→ REQUIREMENT:
A line belongs in the answer only if it contains the word "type"; copy every such line from the listing below.

→ SUPPLIED INFORMATION:
┄┄┄┄┄┄┄┄┄┄

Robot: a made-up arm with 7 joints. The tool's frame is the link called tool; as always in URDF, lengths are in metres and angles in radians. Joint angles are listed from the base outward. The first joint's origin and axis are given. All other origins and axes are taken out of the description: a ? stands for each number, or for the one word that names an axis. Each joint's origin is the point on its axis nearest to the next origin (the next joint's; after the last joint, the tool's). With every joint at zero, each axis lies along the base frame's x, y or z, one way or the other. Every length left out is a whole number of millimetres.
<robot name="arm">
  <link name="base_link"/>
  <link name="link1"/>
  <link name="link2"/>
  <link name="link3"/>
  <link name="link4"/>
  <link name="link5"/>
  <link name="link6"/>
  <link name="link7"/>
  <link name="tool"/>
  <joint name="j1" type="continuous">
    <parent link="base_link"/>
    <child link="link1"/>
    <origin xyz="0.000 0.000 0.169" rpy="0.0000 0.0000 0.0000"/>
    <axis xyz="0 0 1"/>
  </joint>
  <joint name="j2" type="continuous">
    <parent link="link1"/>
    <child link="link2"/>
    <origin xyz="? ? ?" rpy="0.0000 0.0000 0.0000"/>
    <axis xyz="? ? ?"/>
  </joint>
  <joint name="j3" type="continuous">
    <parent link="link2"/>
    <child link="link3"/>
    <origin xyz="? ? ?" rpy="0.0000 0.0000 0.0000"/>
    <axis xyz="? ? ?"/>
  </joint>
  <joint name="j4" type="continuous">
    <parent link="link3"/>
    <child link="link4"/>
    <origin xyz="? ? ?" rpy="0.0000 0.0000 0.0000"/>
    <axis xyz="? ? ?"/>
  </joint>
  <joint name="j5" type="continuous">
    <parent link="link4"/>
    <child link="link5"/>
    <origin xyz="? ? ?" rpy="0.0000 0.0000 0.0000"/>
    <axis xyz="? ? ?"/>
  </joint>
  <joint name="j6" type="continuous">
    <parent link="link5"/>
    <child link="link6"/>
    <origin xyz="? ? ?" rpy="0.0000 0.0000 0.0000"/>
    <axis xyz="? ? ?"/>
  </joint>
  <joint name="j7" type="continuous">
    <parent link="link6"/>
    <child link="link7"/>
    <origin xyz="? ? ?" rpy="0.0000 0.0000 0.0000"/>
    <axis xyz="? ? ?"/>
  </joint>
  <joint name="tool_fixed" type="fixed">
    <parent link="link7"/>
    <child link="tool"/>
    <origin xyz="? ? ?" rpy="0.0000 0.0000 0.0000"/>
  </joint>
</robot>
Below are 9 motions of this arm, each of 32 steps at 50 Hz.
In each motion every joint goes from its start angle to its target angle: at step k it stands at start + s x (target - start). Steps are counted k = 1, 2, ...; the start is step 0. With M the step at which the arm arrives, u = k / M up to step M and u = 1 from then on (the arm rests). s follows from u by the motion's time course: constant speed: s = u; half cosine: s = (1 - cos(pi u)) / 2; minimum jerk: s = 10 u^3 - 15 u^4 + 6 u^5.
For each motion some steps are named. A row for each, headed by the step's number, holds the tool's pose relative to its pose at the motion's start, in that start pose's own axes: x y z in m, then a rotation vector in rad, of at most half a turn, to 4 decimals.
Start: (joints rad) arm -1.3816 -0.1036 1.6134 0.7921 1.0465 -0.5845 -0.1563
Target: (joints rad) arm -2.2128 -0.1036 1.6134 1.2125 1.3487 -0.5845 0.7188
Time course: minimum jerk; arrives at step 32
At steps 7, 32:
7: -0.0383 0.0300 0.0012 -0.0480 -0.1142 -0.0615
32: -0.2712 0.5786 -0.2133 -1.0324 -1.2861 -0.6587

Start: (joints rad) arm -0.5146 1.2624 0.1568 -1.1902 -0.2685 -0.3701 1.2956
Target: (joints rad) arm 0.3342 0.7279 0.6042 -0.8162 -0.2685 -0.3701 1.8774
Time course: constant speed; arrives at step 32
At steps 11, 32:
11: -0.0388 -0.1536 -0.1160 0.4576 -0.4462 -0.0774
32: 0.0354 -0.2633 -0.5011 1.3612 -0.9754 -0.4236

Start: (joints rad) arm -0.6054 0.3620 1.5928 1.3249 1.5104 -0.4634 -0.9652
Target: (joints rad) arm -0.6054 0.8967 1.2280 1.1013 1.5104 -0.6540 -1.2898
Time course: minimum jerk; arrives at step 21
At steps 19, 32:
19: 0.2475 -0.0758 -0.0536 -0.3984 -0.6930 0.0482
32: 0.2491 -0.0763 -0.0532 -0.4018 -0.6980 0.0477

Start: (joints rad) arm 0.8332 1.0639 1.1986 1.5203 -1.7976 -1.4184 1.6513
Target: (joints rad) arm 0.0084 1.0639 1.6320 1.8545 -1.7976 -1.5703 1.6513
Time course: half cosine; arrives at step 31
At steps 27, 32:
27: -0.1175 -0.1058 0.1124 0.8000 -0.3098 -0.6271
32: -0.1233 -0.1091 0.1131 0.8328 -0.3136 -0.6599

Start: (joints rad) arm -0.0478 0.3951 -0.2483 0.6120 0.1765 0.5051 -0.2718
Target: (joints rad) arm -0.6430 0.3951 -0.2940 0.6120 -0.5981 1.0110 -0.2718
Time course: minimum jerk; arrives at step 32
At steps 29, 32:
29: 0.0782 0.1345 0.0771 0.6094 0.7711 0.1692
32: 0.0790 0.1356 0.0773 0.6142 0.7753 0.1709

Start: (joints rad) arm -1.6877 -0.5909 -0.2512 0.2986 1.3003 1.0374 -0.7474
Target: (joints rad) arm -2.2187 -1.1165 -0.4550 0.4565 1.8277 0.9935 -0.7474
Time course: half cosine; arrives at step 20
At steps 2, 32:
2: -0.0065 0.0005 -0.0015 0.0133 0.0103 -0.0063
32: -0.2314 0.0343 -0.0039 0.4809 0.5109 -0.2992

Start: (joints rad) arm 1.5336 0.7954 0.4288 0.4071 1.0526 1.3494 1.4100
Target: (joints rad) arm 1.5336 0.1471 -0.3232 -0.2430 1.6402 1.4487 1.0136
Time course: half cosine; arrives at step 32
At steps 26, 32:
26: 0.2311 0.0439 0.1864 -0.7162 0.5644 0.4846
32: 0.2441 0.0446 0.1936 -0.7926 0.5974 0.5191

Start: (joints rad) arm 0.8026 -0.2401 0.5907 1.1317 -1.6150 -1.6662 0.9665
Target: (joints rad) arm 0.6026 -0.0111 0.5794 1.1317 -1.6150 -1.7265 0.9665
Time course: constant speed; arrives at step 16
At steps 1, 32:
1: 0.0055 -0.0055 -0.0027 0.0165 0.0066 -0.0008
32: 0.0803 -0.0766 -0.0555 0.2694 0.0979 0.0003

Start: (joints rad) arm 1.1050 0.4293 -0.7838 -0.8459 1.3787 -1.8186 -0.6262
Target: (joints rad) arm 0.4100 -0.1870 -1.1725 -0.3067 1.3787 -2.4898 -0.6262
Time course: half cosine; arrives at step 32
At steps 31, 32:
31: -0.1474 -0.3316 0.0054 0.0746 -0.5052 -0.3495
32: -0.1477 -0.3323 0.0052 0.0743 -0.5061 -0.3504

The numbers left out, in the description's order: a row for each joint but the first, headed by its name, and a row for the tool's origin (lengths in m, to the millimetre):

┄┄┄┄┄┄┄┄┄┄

→ SOLUTION:
  <joint name="j1" type="continuous">
  <joint name="j2" type="continuous">
  <joint name="j3" type="continuous">
  <joint name="j4" type="continuous">
  <joint name="j5" type="continuous">
  <joint name="j6" type="continuous">
  <joint name="j7" type="continuous">
  <joint name="tool_fixed" type="fixed">

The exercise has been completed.